WHAT IS NEEDED:
Using the listing below, print exactly everything from the line with "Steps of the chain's" down to the line with "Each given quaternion", both included, and nothing more.

DATA FOR REVIEW START

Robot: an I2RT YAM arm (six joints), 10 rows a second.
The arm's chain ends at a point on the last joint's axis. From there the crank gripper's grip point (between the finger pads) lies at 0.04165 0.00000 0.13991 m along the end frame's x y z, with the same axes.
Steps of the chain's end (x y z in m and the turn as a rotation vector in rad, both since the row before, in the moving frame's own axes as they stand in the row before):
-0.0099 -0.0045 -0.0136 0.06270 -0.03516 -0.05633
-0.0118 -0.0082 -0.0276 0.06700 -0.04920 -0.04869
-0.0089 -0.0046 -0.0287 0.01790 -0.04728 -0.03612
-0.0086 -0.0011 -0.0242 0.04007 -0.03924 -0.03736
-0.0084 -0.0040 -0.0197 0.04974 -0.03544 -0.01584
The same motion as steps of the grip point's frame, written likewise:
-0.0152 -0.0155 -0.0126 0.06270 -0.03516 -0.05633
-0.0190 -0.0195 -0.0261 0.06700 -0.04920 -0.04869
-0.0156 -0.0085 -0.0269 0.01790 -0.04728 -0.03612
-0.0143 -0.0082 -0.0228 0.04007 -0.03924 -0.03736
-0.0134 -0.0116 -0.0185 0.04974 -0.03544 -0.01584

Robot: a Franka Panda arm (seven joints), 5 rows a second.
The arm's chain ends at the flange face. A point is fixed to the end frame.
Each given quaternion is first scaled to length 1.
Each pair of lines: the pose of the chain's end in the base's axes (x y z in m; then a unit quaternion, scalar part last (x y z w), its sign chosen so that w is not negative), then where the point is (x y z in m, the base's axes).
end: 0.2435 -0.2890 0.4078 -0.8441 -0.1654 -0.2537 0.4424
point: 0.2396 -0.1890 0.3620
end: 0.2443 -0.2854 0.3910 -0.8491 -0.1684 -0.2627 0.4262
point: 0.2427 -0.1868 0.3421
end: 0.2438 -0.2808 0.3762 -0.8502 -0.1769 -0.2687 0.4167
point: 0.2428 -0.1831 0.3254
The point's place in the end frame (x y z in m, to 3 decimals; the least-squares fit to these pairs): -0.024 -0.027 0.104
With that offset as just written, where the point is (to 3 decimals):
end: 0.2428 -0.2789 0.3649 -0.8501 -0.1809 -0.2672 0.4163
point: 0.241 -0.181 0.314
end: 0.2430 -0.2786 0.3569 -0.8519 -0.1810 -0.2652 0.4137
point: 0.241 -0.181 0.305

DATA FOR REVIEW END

EXPECTED ANSWER:
Steps of the chain's end (x y z in m and the turn as a rotation vector in rad, both since the row before, in the moving frame's own axes as they stand in the row before):
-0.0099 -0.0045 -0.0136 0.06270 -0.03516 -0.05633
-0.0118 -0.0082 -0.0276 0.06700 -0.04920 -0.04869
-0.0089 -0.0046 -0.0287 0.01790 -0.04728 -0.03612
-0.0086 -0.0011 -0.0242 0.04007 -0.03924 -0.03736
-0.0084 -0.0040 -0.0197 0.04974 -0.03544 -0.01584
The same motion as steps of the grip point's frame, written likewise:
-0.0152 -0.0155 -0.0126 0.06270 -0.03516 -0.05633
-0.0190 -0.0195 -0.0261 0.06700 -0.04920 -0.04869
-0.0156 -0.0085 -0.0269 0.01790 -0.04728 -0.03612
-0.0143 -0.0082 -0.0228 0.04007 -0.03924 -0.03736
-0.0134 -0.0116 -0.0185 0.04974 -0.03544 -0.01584

Robot: a Franka Panda arm (seven joints), 5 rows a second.
The arm's chain ends at the flange face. A point is fixed to the end frame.
Each given quaternion is first scaled to length 1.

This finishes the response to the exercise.